SQL Performance Basics: Part 3, Eliminating Predicates?

It is technically possible to learn how to write SQL statements without having an in-depth knowledge of the data. However, the better you know your data, the better your application performance will be. Let's look at a simple example.

By reducing the number of predicates on your SQL statements you may be able to  achieve better performance by:
  1. Reducing BIND (and REBIND) time because fewer options will probably need to be examined by the DB2 Optimizer.
  2. Reducing execution time due to a smaller path length caused by the removal of search criteria from the optimized access path. DB2 will always make sure that it processes each predicate coded for the SQL statement. Removing predicates removes work -- and less work equals less time to process the SQL.
Of course, you have to make sure that you can actually remove predicates without impacting the result set of your query, right? But sometimes - if you know your data - there are cases where you can eliminate predicates.

Consider the following SQL statement:

 SELECT FIRST_NAME, LAST_NAME, GRADE_LEVEL
 FROM   EMPLOYEE
 WHERE  TITLE = 'VP'
 AND    GRADE_LEVEL >= 10;


This statement retrieve all rows for vice presidents who are at a grade level of 10 or above. But, what if we know more about our data? Say, for example, that the starting grade level for vice presidents in our organization is 10. Therefore, it is impossible for anyone with a lower grade level to achieve the title of VP. That makes the second predicate redundant in this case. If we remove this predicate it will not logically change the results, but with less checking of the data required (DB2 won't have to check for GRADE_LEVEL >= 10) performance may be improved.

It is important though that you truly do "know your data." For example, it is not sufficient to merely note that for current rows in the EMPLOYEE table, no vice presidents are at a grade level below 10. This may just be a coincidence. Do not base your knowledge of your data on the current state of the data. You must truly know your business criteria to determine that  a correlation between two columns (such as between GRADE_LEVEL and TITLE) actually exists. And only then should you modify your SQL. Failure to do so can result in incorrect results being returned.

Also, if the predicate was already there and you are removing it, comment out the predicate instead and be sure to document exactly why you are doing so in the code... that way, when somebody else takes a look at it later they'll know what happened and why.

1 comment:

Craig S. Mullins said...

Whenever any of the shortcuts outlined in this post are used, be sure to document that fact.
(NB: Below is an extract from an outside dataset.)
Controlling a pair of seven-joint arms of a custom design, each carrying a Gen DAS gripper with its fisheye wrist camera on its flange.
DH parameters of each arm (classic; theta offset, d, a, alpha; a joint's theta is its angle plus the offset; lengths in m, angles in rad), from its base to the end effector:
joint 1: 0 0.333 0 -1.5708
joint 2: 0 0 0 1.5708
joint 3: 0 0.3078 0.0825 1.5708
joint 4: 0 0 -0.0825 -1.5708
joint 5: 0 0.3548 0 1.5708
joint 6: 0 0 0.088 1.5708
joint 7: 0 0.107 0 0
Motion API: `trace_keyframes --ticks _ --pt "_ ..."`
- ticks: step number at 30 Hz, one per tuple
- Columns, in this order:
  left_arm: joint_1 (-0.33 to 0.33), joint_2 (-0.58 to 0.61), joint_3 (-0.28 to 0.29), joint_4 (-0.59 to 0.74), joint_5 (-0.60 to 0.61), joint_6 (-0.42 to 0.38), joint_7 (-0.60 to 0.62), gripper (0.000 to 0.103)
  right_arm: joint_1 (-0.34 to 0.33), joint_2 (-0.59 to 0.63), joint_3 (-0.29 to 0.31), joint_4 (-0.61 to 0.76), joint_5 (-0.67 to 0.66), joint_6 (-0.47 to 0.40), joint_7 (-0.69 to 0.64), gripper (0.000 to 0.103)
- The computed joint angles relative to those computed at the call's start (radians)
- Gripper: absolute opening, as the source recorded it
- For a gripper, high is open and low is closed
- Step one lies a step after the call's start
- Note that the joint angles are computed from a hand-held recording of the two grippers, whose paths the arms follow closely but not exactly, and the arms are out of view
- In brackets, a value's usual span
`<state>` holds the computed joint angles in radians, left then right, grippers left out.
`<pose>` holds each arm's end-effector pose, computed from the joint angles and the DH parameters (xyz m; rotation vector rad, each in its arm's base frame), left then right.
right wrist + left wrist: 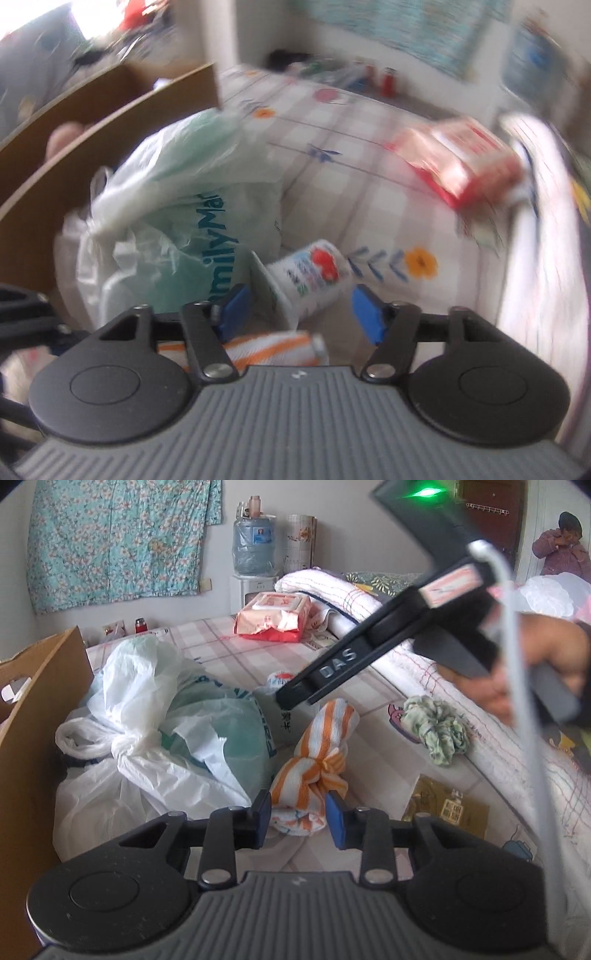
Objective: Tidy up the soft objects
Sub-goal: 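Close the right tool on the white yogurt cup, then lift the yogurt cup with the right tool and carry it over the box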
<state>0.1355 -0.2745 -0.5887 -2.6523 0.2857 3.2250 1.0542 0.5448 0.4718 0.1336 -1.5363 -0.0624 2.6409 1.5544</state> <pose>0.3827 -0.2232 0.4202 -1.5312 2.0285 -0.8928 0.5579 0.4286 0.4623 -2.3079 1.0662 -0.3591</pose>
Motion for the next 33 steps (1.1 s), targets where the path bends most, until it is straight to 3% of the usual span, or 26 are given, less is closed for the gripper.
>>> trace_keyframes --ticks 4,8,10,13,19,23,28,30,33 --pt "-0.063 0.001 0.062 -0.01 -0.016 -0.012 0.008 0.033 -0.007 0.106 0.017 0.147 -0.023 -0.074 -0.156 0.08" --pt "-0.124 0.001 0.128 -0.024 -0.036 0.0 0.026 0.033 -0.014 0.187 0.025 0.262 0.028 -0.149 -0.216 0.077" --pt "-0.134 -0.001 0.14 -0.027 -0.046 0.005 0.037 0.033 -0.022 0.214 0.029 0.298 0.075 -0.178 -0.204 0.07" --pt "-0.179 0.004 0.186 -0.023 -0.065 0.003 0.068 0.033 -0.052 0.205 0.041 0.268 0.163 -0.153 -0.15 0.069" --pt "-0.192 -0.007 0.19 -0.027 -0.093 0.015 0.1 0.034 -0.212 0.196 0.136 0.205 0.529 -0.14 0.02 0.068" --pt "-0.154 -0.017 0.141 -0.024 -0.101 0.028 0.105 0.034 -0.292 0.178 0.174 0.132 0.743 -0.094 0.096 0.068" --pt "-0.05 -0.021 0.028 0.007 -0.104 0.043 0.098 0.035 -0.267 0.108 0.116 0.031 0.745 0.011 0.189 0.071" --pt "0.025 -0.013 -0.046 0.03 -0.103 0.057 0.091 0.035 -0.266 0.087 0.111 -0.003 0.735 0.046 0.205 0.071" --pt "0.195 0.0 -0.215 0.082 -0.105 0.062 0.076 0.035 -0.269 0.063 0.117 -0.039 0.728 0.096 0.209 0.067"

Use comments in the SQL statement to record the reason behind the formulation of the SQL. Failure to do so can cause programmers to undo the change during future enhancements. At the least, confusion may result as to why the statement was formulated that particular way. So, for example:

--
-- RETRIEVE ALL VPS WITH A GRADE LEVEL OF
-- AT LEAST 10.
--
-- THE SECOND PREDICATE IS COMMENTED
-- OUT BECAUSE THE STARTING GRADE LEVEL
-- OF VICE PRESIDENTS AT OUR COMPANY IS 10.
--
SELECT FIRST_NAME, LAST_NAME, GRADE_LEVEL
FROM EMPLOYEE
WHERE TITLE = 'VP'
-- AND GRADE_LEVEL >= 10;